FIG. 9 is a segmentation of an image used to obtain laser engraved strata in the opaque region. Images b1, b2 and b3 are shown in FIG. 9 and marked at three different angles; 90 deg, −10 deg, and +10 deg. Image b1 is a reference image, engraved at 90 deg. Images b2 and b3 were laser engraved at an angle +10 and −10 deg, respectively. These angles could be altered to obtain desired specific results. In the tested condition, images b2 and b3 carry the personal data.
The angle-dependent Moiré effect is achieved differently in the opaque region compared to transparent region. At least two images are necessary (images b2 and b3 as shown in FIG. 9) to obtain the effect in the opaque region. A third image can be added to enhance the visual appearance of the effect. During laser engraving, a reference image was laser engraved at 90 deg as shown in FIG. 8. Preferably a solid image should be used, but an image made of lines were tested. The image b2 and b3 will carry the data as shown in FIG. 9. To produce the device, image b2 is laser engraved at −10 degrees and image b3 is engraved at +10 degrees.
During the laser marking of image b2 at −10 degrees, the laser is engraved at the surface layer. The marking will be dark. As the laser beam goes down to the next laser-engravable layer; beside the opaque layer, there will be a slight shift where the marking will be as shown in FIG. 8. The beam intensity will drop as well due to absorption at the surface layer.
The laser engravable layer that sits beside the opaque (white) layer gets a darker marking with a lower energy laser beam. During laser engraving, the sheet adjacent to the opaque layer gets exposed to the laser beam twice as the beam reflects off the white. This double exposure to the laser beam would yield enough contrast necessary for the Moiré effect. A similar process happens during the marking of image b3 at +10 degrees. The lines on image b1 that is marked at 90 degrees will get marked at the same location without offset.

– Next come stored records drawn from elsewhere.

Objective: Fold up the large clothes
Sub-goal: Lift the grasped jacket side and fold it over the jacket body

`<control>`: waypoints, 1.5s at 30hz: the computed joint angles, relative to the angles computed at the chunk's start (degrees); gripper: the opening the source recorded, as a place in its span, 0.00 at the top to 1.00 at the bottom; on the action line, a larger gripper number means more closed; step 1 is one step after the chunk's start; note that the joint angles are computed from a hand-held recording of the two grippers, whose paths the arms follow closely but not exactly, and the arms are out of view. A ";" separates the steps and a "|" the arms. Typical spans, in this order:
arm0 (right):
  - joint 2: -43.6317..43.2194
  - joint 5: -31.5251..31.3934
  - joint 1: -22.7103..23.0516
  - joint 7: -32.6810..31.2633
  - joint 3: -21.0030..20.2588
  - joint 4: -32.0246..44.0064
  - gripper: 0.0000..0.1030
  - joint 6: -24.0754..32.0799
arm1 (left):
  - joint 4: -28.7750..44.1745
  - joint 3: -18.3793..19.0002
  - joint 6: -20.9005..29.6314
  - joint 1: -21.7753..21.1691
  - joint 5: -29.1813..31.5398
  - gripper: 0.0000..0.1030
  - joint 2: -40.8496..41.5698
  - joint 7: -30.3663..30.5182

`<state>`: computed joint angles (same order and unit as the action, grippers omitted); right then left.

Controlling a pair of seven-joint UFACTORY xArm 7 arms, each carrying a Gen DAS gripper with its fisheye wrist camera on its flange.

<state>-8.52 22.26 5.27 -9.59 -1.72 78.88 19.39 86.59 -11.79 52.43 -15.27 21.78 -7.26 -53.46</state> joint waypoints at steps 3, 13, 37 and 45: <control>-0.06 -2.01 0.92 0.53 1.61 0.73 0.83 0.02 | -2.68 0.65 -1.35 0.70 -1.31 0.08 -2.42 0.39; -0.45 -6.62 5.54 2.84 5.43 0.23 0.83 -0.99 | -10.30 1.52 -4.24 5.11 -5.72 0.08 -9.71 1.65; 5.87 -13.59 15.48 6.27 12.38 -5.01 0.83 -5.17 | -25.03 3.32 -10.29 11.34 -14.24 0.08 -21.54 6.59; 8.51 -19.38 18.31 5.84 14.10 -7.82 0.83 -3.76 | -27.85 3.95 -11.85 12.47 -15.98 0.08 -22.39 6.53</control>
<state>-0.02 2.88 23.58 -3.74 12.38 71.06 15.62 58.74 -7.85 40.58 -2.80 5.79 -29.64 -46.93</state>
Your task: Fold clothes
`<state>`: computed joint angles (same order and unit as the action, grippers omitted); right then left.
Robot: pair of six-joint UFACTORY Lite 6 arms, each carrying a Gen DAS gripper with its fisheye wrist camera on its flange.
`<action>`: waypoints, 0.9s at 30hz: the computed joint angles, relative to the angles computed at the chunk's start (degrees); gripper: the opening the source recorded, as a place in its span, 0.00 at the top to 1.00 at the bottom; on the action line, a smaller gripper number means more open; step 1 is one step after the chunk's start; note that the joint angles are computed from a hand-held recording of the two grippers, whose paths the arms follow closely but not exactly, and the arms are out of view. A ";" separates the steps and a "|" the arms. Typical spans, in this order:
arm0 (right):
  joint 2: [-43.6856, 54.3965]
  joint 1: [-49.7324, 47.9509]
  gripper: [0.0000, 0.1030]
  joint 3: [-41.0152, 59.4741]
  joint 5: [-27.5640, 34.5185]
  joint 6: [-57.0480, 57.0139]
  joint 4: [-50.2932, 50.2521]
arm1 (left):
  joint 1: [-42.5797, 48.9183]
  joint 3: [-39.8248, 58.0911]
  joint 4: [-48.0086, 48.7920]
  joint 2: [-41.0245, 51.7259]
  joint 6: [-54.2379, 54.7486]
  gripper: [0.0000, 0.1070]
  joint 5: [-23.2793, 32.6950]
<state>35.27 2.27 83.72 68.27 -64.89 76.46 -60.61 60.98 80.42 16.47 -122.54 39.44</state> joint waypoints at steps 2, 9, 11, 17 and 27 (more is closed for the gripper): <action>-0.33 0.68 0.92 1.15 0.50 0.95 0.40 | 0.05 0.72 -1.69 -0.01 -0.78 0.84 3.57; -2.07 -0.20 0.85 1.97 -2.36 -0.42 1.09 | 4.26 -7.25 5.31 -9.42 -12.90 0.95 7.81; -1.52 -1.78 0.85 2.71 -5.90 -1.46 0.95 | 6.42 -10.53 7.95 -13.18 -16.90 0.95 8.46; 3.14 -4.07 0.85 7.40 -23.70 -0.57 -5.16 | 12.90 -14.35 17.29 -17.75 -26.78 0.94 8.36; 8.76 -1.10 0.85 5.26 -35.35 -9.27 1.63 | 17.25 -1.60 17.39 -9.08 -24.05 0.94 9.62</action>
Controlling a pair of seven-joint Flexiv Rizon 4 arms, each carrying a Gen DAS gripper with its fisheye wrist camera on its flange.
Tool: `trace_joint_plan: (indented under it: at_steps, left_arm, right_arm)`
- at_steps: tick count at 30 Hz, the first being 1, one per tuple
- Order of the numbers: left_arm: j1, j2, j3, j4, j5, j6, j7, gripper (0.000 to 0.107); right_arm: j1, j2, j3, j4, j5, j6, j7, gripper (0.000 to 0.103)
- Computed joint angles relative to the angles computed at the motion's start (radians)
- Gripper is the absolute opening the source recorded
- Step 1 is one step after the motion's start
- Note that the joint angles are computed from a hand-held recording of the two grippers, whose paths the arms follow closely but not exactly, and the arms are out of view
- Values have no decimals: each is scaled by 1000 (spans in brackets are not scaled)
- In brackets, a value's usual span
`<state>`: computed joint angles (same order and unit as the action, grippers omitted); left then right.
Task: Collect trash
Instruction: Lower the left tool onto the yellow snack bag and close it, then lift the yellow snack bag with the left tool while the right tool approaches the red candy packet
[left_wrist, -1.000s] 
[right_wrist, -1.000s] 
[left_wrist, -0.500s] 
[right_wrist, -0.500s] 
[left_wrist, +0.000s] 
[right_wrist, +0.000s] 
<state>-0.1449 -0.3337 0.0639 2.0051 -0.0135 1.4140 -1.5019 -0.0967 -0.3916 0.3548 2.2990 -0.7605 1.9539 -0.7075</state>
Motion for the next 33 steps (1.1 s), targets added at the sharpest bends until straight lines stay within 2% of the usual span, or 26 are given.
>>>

FIG. 10 illustrates a security document with laser engraved Moiré effect within the opaque region.
Since both images b2 and b3 are laser engraved at two different angles, the offset created at the bottom laser engravable layer would yield an angle-dependent parallax effect with the presence of a non-layer engravable layer in the middle.
3. Combined Angle-Dependent Moiré Effect in Transparent and Opaque Regions
FIG. 11 illustrates the card construction and the laser engraving of the combined strata feature wherein angle-dependent Moiré effect is obtained on both transparent and opaque regions. The combination of both is possible with slight modifications to the images and process.
FIG. 12 illustrates an image split into 5 segments and laser engraved on both transparent and opaque regions to achieve combined strata. As shown in FIG. 12, five images were used to achieve the feature. Images b2 and b3 are used to obtain the Moiré effect on the opaque region. Images a1 and a2 are used for Moiré effect in the transparent region. One image for both opaque and transparent regions is shown in image b1. As shown in FIG. 11, images b1, b2 and b3 are laser engraved on an opaque region as discussed in section “Angle-dependent Moiré effect in an opaque region”. Image a1 and b1 are processed in a similar fashion as discussed in section “Angle-dependent Moiré effect in a transparent region”. The registration of all five images were maintained to achieve the effect.
FIG. 13 illustrates a security document with laser-engraved Moiré effect within the transparent and opaque regions. Note the laser engraving shown in three different colors, green, blue and red, in the opaque region are completed at angle 90 degrees, −10 degrees, and +10 degrees. The laser engraving in the transparent region is done at the front and back, in blue and red respectively.
Five images were used to achieve the angle-dependent Moiré effect in the opaque and transparent regions. The number of images can be reduced to 3 images as shown (image b2, b3 and a1) and the necessary optical effect can still be obtained.
FIG. 14 illustrates the minimum necessary images to achieve angle-dependent Moiré effect.